[Kernel][CPU] CPU MLA (#14744)

Signed-off-by: Thien Tran <gau.nernst@yahoo.com.sg>
2025-03-25 17:34:59 +08:00
parent 4157f563b4
commit 4f044b1d67
15 changed files with 1010 additions and 17 deletions
--- a/vllm/platforms/cpu.py
+++ b/vllm/platforms/cpu.py
@@ -37,6 +37,9 @@ class CpuPlatform(Platform):
                             use_mla: bool) -> str:
        if selected_backend and selected_backend != _Backend.TORCH_SDPA:
            logger.info("Cannot use %s backend on CPU.", selected_backend)
+        if use_mla:
+            logger.info("Using CPU MLA backend.")
+            return "vllm.attention.backends.cpu_mla.CPUMLABackend"
        logger.info("Using Torch SDPA backend.")
        return "vllm.attention.backends.torch_sdpa.TorchSDPABackend"

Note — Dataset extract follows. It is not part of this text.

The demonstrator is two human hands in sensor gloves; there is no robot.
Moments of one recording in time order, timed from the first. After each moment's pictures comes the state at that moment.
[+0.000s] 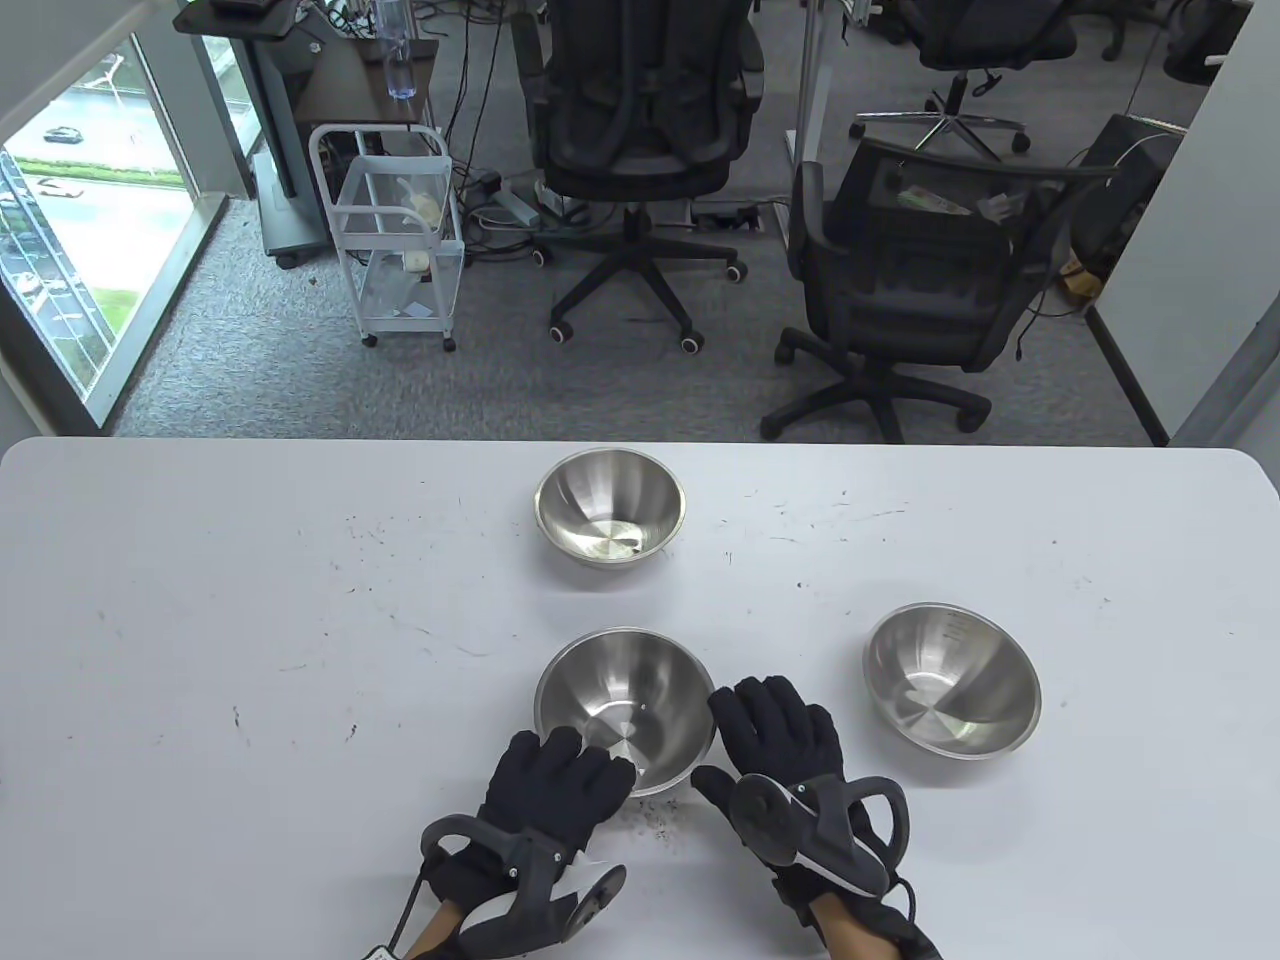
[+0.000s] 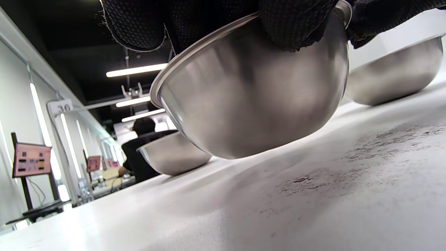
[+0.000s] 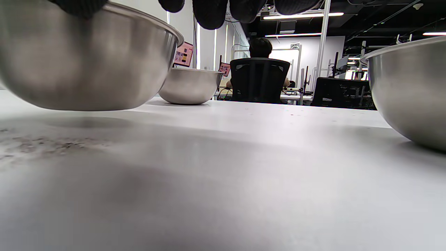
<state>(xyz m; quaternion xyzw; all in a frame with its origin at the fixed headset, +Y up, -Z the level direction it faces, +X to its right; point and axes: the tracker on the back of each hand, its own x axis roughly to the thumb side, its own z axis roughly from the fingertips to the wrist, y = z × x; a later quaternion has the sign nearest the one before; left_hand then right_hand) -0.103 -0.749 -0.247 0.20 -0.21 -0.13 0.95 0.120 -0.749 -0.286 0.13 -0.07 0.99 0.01</state>
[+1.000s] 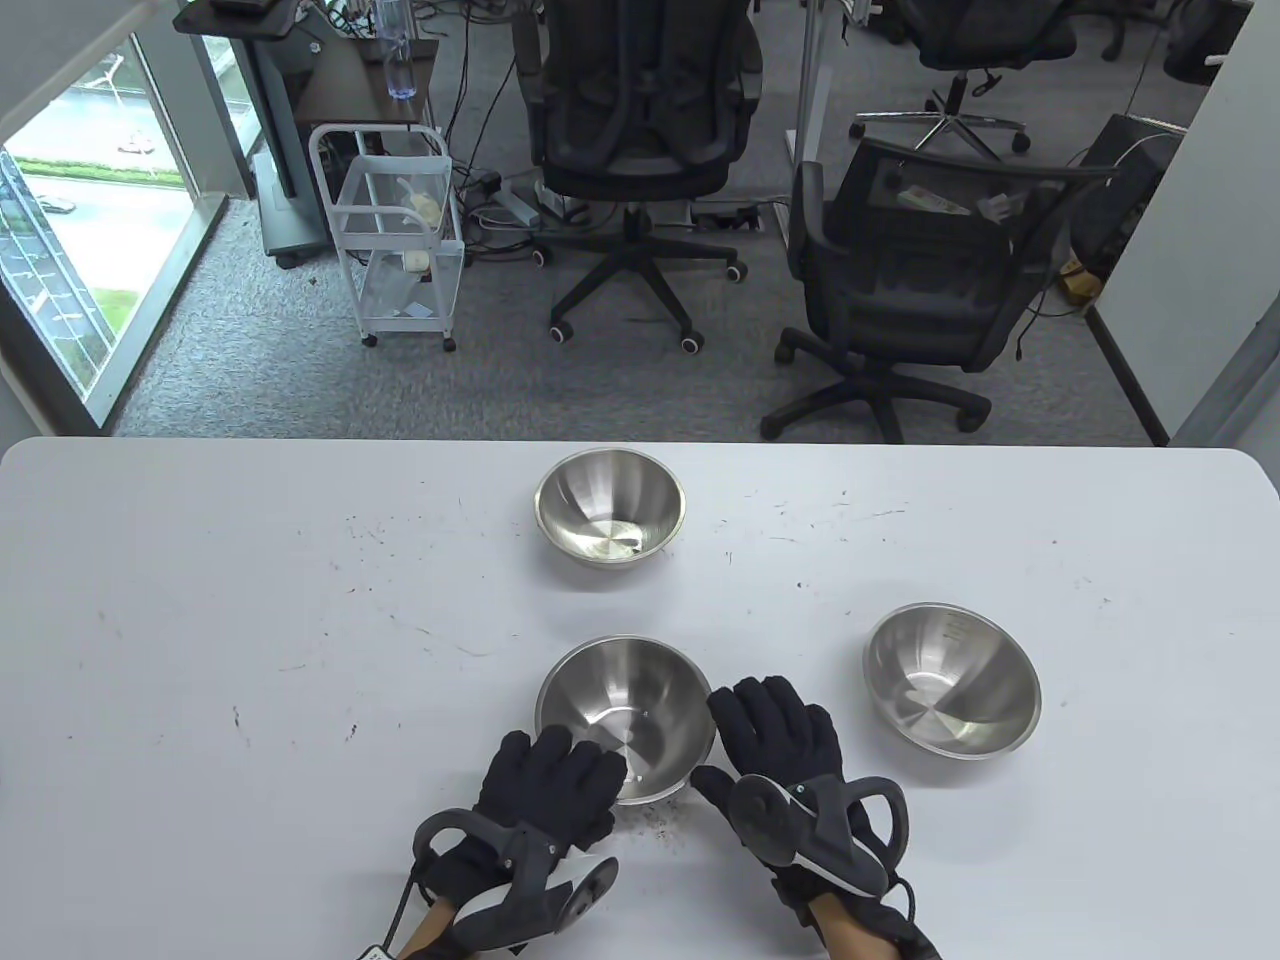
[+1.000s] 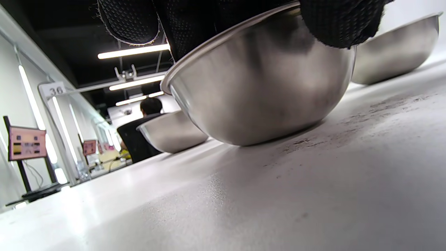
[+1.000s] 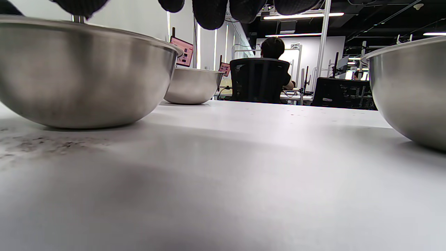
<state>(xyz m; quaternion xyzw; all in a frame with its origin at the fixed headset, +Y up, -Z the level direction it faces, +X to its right) -0.111 -0.753 -0.253 0.16 -0.21 -0.13 0.95 0.119 -0.748 -0.286 0.13 -0.07 0.99 0.01</state>
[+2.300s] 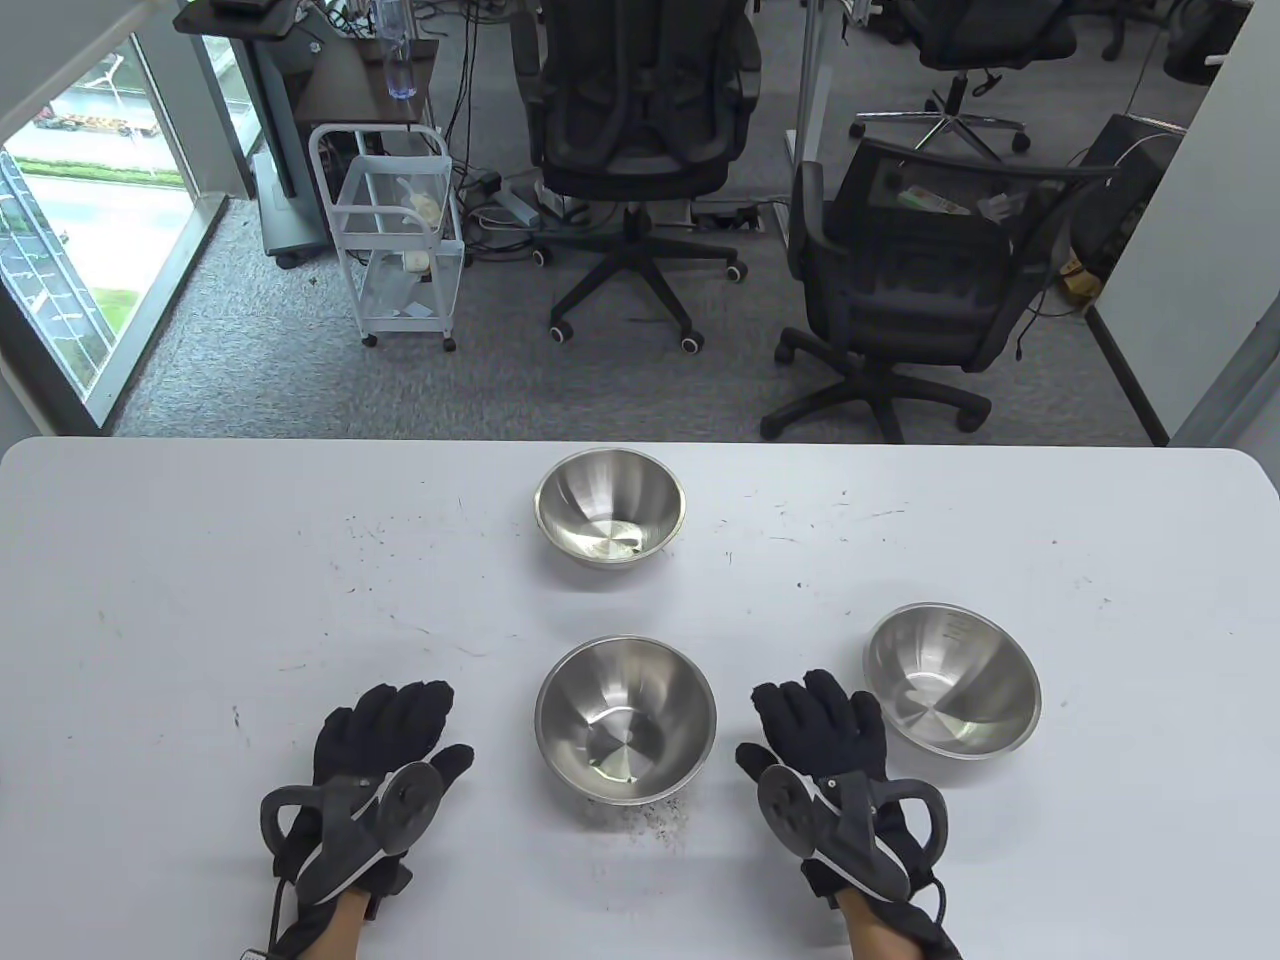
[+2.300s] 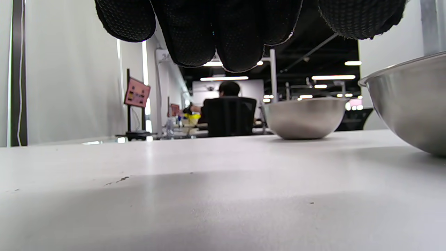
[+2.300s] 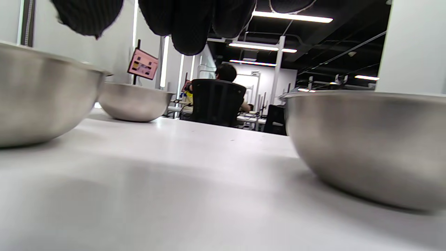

@@ -129,9 +132,6 @@ class CpuPlatform(Platform):
        # Disable torch async compiling which won't work with daemonic processes
        os.environ["TORCHINDUCTOR_COMPILE_THREADS"] = "1"

-        # MLA attention is not supported
-        os.environ["VLLM_MLA_DISABLE"] = "1"
-
        # Intel OpenMP setting
        ld_prealod_str = os.getenv("LD_PRELOAD", "")
        if "libiomp5.so" in ld_prealod_str: